* [ACTIVITY] Check every line of the data for the word "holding", and copy those that have it.

Entries taken from a collection
------------

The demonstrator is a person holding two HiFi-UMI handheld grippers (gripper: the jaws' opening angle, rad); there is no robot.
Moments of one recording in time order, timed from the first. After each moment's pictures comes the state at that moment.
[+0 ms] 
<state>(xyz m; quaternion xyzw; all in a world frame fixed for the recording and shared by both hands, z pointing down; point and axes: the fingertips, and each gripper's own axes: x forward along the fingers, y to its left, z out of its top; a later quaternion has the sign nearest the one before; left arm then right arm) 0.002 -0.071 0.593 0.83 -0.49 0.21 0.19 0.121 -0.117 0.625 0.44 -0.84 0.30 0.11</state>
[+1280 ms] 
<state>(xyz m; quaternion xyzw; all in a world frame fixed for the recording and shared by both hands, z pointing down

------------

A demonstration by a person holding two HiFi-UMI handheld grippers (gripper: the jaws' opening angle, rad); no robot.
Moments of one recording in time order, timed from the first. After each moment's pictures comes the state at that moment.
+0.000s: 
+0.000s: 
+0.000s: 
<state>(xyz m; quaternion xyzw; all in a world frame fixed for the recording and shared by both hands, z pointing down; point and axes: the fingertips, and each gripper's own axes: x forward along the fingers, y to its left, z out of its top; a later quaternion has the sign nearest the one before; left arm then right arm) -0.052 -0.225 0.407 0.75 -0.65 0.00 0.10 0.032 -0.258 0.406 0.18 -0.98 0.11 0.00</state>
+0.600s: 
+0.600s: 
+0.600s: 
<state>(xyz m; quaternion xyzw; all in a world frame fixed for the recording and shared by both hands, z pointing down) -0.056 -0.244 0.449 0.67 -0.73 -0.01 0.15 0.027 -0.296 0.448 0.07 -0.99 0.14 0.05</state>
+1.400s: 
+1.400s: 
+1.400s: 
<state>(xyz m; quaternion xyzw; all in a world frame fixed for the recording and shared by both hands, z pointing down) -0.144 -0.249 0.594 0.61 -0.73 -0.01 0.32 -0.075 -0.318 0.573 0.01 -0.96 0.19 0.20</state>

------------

* [SOLUTION]
The demonstrator is a person holding two HiFi-UMI handheld grippers (gripper: the jaws' opening angle, rad); there is no robot.
A demonstration by a person holding two HiFi-UMI handheld grippers (gripper: the jaws' opening angle, rad); no robot.

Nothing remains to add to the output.